◆ WORK INSTRUCTIONS ◆
Exactly the lines from the one containing "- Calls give" through the end of the listing must make up the answer, with no pictures included.

◆ PROVIDED DATA ◆
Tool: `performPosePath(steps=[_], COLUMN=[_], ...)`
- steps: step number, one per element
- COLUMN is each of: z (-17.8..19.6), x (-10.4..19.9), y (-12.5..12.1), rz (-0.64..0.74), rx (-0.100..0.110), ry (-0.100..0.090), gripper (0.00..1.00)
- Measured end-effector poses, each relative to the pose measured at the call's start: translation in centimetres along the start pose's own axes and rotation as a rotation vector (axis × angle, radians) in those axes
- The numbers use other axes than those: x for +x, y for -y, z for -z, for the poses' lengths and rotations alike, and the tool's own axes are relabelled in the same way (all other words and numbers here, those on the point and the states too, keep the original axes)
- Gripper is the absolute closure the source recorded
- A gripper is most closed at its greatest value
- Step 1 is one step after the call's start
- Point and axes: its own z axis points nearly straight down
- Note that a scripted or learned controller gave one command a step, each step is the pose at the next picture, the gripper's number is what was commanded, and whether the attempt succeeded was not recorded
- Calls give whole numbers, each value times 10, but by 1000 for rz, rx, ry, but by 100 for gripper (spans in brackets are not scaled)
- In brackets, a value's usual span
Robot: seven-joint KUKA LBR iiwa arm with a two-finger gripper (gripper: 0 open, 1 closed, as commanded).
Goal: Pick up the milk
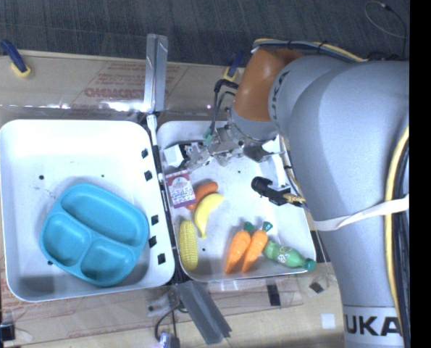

◆ SOLUTION FOR THIS EXERCISE ◆
- Calls give whole numbers, each value times 10, but by 1000 for rz, rx, ry, but by 100 for gripper (spans in brackets are not scaled)
- In brackets, a value's usual span
Robot: seven-joint KUKA LBR iiwa arm with a two-finger gripper (gripper: 0 open, 1 closed, as commanded).
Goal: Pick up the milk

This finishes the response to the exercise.